Set down again exactly the lines of the listing below that fall between the line holding "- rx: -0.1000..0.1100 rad" and the line holding "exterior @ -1", inclusive.

### Data block
□ □ □ □

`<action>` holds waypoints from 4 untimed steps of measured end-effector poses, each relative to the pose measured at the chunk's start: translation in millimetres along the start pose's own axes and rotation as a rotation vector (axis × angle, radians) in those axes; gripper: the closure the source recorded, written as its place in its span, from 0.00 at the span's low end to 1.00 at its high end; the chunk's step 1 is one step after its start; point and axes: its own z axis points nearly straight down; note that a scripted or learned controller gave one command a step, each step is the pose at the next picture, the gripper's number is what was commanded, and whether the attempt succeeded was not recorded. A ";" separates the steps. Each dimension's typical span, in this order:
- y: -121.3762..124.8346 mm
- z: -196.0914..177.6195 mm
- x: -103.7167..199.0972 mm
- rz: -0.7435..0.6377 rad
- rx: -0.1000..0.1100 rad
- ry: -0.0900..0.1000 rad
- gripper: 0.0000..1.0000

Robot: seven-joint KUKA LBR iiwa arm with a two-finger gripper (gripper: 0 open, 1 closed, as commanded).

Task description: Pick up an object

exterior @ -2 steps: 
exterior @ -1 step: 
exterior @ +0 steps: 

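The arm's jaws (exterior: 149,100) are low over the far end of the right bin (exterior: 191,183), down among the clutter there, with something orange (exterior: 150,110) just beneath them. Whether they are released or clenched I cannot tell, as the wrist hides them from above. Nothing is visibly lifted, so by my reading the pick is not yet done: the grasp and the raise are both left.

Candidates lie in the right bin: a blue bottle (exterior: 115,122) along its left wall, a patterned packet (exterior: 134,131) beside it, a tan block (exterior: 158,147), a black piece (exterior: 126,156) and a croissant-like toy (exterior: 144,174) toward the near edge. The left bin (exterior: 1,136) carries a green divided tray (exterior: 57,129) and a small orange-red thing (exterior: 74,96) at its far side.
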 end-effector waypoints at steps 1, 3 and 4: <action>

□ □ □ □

### Reply
- rx: -0.1000..0.1100 rad
- ry: -0.0900..0.1000 rad
- gripper: 0.0000..1.0000

Robot: seven-joint KUKA LBR iiwa arm with a two-finger gripper (gripper: 0 open, 1 closed, as commanded).

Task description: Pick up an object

exterior @ -2 steps: 
exterior @ -1 step: 

The exercise is now complete.